FIG. 2 is a schematic cross-sectional view illustrating an optical path of a conventional light emitting element.

FIG. 3 is a schematic cross-sectional view illustrating an optical path of a light emitting device of the present invention.

FIG. 4 is a diagram showing a spectrum of a light emitting element according to an embodiment of the present invention and a spectrum of a conventional light emitting element for comparison.

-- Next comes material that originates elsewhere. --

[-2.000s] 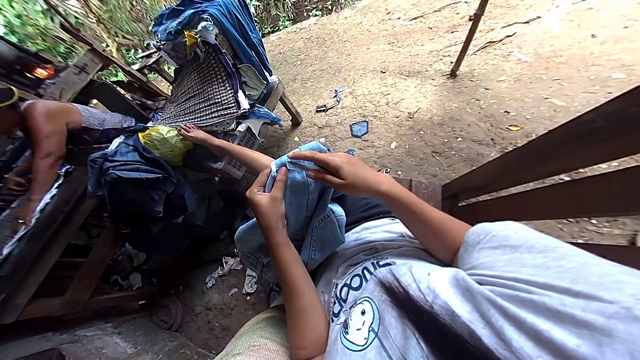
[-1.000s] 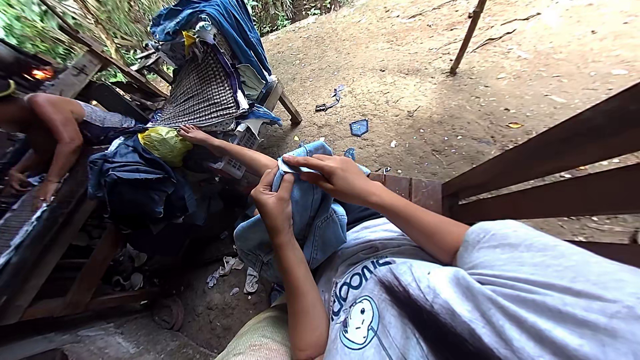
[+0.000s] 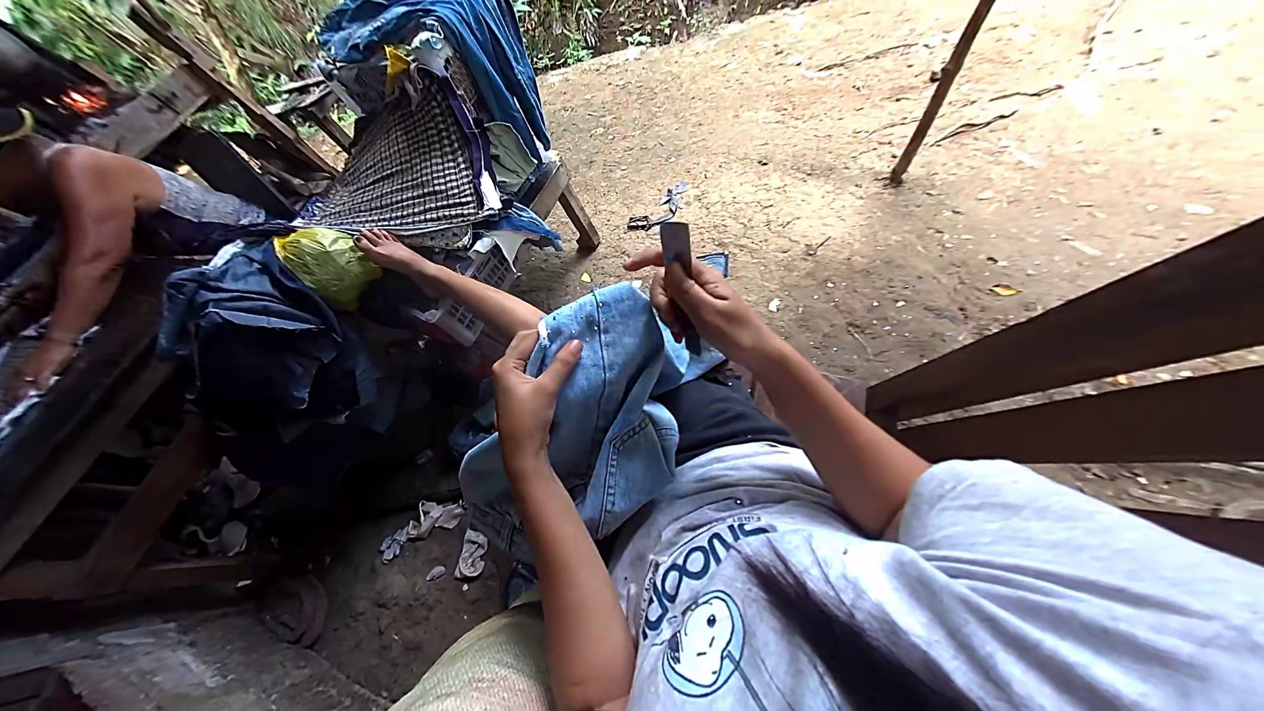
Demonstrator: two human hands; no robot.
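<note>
Light blue denim (image 3: pixel 612 395), which has seams and looks like part of a pair of jeans, lies bunched over the lap. My left hand (image 3: pixel 533 395) pinches its whitish cut edge between thumb and fingers. Just right of the cloth, my right hand (image 3: pixel 706 301) grips a dark flat strip (image 3: pixel 675 242), perhaps a blade; its top end sticks up above the fingers and its lower end shows beneath the hand. Some denim lies behind and below this hand.
Another person's hand (image 3: pixel 390 249) rests by a yellow plastic bag (image 3: pixel 331 267) on dark denim (image 3: pixel 257 326). At far left a person (image 3: pixel 94 217) leans over a wooden table (image 3: pixel 89 405). Cloths hang over a wooden stand (image 3: pixel 573 212). Wooden rails (image 3: pixel 1086 326) stand at right.
My right hand has moved off the denim edge, up and to the right, and the dark strip now shows in it. The denim is more spread out. My left hand still holds its edge.
</note>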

FIG. 5 is a diagram showing a spectrum of a light emitting element according to an embodiment of the present invention and a spectrum of a conventional light emitting element for comparison.

[Explanation of symbols]

1 ... Sapphire substrate 2 ... n-type GaN layer 3 ... Zn-doped InGaN layer 4 ... p-type GaN layer 5 ... Transparent thin film 6 ... Encapsulating resin

Claims (3)

[Claims] 1. A light-emitting device comprising a sapphire substrate and a chip in which a gallium nitride-based compound semiconductor is stacked and sealed with a sealing material, wherein the gallium nitride-based compound semiconductor surface emits light of the gallium nitride-based compound semiconductor. A gallium nitride-based compound semiconductor light-emitting device, wherein a transparent thin film having a refractive index at a wavelength between the refractive index of a gallium nitride-based compound semiconductor and the refractive index of a sealing material is formed. 2. The transparent thin film has a film thickness of t,
When the emission wavelength of the gallium nitride compound semiconductor is λ and the refractive index of the transparent thin film at λ is n, t = Aλ / (4n)
The gallium nitride-based compound semiconductor light emitting device according to claim 1, wherein the gallium nitride-based compound semiconductor light emitting device is formed in a relationship of (where A is a natural number). 3. The gallium nitride-based compound semiconductor light emitting device according to claim 1, wherein the transparent thin film has conductivity.